In the study by Canto et al. the detectability for the small, predominantly cystic, pancreatic lesions was lower on CT images (11%) compared with endoscopic ultrasonography (42.6%) and magnetic resonance imaging including cholangiopancreatography (33.3%) [34]. However, in our study, high conspicuity point (mean; 4.8; range, 4.4–5.0) could be obtained on 80 kVp-SAFIRE images. Detailed comparison of the results between two studies could not be conducted because their methods were different. Thus, further investigations are needed for the confirmation of our study.

Our study had several limitations.

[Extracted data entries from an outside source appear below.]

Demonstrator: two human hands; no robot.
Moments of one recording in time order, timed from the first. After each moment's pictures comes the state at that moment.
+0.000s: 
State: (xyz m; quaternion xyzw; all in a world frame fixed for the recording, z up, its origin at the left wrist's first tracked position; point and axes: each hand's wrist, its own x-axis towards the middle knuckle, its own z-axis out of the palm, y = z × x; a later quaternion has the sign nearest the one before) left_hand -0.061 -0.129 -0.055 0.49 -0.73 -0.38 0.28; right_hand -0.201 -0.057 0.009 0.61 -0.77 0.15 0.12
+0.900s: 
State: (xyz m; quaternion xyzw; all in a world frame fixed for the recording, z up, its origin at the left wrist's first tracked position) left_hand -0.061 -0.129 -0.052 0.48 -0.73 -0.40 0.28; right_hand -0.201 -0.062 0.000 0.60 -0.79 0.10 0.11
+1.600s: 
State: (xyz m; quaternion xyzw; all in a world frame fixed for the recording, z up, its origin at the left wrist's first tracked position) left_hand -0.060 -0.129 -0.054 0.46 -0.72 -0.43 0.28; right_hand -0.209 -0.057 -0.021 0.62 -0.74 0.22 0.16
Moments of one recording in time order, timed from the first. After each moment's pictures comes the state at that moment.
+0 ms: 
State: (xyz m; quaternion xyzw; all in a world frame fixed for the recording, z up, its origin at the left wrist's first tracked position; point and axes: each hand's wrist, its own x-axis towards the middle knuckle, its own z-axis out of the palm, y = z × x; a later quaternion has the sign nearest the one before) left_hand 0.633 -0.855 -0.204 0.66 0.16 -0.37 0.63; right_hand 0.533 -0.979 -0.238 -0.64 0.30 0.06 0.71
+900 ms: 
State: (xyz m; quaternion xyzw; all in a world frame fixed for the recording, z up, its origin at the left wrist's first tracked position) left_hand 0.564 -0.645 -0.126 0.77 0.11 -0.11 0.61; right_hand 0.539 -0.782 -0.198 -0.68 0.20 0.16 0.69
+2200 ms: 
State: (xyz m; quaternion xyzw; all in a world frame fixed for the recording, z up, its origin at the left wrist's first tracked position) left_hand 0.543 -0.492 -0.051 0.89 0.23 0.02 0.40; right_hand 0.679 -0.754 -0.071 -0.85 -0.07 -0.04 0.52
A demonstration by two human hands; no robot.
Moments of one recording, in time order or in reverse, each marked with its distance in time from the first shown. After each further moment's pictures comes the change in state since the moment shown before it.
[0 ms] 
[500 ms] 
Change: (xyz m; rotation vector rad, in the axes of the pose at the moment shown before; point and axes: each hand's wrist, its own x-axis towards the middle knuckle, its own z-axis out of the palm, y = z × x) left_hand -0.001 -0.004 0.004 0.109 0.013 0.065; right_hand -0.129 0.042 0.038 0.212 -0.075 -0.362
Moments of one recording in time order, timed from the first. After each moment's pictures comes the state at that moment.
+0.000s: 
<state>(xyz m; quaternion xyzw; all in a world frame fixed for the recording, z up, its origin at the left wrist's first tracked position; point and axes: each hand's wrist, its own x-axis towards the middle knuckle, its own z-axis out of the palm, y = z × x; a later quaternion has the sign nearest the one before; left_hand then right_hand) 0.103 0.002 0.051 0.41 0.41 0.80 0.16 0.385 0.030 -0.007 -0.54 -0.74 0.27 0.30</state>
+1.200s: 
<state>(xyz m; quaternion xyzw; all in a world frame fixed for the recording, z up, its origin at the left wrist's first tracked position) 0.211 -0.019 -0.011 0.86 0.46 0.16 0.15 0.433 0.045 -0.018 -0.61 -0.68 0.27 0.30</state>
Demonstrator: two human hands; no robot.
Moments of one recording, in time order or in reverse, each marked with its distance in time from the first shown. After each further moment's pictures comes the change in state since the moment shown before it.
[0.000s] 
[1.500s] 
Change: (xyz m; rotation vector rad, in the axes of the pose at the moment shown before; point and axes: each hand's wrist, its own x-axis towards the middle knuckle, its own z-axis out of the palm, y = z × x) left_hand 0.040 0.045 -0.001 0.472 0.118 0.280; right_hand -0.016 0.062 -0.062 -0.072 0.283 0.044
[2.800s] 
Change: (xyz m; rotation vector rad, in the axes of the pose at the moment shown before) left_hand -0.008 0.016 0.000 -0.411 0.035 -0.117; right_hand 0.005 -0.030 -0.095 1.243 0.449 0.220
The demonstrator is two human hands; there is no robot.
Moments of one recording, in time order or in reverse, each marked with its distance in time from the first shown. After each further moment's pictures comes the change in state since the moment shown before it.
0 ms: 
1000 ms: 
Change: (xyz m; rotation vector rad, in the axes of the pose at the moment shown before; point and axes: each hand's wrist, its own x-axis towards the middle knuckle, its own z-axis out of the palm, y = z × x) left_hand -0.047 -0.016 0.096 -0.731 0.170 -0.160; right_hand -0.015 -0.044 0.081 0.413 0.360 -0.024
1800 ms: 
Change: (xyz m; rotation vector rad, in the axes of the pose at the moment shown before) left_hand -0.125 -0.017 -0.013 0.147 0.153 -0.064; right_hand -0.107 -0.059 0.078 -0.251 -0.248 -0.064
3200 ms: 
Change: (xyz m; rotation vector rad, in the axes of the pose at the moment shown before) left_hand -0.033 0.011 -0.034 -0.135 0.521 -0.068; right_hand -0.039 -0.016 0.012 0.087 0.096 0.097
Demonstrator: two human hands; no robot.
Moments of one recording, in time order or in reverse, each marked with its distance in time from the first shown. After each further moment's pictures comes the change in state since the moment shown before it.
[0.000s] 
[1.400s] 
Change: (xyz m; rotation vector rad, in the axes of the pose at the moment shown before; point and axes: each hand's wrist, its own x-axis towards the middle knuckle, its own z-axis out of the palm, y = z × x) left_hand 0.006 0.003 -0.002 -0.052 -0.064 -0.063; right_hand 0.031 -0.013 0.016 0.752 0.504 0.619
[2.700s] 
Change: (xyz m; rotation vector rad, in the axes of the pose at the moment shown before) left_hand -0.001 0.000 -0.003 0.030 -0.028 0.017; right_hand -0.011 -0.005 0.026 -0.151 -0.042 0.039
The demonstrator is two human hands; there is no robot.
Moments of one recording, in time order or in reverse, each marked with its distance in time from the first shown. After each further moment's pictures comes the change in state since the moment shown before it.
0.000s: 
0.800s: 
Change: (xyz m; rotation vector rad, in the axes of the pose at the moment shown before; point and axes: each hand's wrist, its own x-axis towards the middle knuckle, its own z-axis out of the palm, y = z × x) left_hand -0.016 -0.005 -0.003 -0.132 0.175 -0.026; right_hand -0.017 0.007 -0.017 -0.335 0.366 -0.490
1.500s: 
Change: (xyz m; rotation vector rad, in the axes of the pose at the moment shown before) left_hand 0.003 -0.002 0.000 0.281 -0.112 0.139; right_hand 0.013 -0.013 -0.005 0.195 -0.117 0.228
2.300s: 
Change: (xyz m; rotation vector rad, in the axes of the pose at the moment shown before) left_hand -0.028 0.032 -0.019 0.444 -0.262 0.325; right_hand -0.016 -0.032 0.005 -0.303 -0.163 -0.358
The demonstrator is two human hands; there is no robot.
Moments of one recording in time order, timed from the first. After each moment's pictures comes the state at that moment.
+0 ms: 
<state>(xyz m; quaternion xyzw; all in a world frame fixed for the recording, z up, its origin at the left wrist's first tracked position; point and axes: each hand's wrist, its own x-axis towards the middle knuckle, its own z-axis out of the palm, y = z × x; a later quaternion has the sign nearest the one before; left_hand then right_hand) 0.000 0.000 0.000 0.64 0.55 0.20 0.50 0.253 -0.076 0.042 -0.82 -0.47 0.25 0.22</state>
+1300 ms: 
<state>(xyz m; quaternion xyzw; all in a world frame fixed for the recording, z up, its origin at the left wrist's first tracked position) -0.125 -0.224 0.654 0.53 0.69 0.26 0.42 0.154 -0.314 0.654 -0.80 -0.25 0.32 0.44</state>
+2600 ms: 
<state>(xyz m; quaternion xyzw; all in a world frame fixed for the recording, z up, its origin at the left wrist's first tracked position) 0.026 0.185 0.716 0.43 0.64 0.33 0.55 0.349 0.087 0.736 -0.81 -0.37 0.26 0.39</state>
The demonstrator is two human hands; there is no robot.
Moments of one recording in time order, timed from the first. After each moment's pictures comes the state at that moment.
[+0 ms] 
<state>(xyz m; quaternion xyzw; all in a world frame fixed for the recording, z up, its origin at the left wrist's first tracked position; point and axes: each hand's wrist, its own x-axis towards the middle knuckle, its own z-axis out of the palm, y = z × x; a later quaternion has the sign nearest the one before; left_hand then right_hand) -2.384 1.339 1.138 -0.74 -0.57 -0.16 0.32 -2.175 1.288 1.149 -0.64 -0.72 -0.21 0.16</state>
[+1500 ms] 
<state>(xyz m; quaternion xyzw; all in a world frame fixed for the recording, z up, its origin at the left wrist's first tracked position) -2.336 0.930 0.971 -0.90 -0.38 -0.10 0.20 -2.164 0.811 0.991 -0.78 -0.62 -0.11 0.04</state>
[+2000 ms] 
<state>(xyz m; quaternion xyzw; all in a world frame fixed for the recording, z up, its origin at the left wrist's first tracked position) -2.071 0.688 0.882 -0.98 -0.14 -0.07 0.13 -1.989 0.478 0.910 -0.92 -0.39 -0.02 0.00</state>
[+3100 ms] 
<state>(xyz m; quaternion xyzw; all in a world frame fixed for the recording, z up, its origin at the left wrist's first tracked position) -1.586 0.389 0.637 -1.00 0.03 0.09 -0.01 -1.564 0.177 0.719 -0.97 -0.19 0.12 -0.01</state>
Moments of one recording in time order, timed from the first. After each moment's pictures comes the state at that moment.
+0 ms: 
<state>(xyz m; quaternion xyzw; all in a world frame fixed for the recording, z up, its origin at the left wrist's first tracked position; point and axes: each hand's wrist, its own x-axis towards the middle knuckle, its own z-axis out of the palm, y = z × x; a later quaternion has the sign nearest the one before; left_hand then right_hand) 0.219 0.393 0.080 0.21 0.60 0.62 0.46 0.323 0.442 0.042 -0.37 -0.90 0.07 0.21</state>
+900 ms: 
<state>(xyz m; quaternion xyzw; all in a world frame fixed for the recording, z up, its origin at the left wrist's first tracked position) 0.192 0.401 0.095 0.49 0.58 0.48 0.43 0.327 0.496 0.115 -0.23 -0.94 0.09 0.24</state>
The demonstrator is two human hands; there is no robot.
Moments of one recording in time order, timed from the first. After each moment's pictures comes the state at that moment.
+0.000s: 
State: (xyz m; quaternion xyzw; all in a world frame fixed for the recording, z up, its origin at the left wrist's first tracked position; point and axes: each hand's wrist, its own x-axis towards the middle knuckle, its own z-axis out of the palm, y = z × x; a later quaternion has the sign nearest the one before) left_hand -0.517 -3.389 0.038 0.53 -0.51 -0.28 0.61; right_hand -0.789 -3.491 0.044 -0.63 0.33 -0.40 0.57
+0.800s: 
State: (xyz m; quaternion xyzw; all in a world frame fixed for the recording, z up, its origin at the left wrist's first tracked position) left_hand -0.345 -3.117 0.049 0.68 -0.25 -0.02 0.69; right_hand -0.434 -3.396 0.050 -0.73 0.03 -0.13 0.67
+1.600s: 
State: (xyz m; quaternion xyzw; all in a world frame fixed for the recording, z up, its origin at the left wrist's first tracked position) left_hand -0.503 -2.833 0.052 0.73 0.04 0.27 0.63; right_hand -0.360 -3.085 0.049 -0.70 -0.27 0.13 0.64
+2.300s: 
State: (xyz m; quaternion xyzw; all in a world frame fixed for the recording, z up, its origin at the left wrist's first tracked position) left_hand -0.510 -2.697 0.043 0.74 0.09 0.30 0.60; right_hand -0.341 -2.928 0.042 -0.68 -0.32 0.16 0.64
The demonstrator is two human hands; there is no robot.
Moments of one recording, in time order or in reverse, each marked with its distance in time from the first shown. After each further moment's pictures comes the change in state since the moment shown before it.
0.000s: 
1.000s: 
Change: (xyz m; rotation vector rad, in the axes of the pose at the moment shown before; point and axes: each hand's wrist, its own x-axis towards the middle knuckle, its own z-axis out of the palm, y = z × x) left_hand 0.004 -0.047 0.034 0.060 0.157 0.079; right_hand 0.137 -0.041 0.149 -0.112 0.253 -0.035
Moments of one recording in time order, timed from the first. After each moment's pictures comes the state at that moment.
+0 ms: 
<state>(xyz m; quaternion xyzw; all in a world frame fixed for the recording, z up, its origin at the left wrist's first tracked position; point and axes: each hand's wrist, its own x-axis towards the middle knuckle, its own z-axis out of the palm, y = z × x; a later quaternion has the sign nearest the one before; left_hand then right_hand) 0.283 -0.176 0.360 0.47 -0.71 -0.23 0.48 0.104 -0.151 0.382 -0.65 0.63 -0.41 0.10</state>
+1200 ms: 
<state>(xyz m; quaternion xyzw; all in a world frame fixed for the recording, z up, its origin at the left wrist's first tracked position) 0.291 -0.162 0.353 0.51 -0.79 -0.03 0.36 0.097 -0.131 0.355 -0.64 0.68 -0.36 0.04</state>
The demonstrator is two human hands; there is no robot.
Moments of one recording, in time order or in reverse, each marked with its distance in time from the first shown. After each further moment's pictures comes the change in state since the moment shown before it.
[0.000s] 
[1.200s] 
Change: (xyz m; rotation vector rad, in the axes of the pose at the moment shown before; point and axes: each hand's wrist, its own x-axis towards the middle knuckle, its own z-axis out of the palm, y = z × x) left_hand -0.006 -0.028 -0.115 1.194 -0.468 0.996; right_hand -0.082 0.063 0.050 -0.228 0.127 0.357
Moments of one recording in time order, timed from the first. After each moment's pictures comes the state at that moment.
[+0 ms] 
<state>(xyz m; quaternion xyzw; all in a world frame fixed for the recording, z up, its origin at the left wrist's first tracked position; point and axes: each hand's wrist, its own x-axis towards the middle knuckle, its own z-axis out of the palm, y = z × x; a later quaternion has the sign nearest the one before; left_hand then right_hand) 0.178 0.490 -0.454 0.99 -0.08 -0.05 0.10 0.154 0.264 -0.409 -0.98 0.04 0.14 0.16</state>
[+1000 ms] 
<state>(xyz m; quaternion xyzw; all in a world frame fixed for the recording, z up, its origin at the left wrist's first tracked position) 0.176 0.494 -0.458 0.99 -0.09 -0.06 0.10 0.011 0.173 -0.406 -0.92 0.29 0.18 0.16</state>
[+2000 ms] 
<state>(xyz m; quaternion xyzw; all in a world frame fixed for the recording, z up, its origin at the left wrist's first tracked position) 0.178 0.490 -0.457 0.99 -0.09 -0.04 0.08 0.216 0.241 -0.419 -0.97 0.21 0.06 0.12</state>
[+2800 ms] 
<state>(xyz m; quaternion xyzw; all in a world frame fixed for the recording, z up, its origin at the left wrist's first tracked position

First, it entailed an ex vivo study design. However, using the phantom it was possible to obtain a similar effective radiation dose to those in human studies because the phantom included abdominal organs that more closely resembled those in the human abdomen than those in previously published phantoms. Second, a recognition bias concerning lesion conspicuity cannot be ruled out completely; however, we attempted to reduce bias by blinding the readers to the scanning protocol and by organizing the data in a random order that differed for each reader.

The non-contrast-enhanced 80 kVp-SAFIRE CT protocol allowed for higher objective and subjective image quality, higher conspicuity of the dilated MPD and cysts at a reduced radiation dose (60%) compared with a standard 120 kVp-FBP protocol; thus, it appears to be a promising method for screening examination of high risk pancreatic cancer patients.

Siemens Japan provided financial support for developing and purchasing an abdominal phantom. None of the authors has any financial interests with that company, and all authors maintained control of all data presented.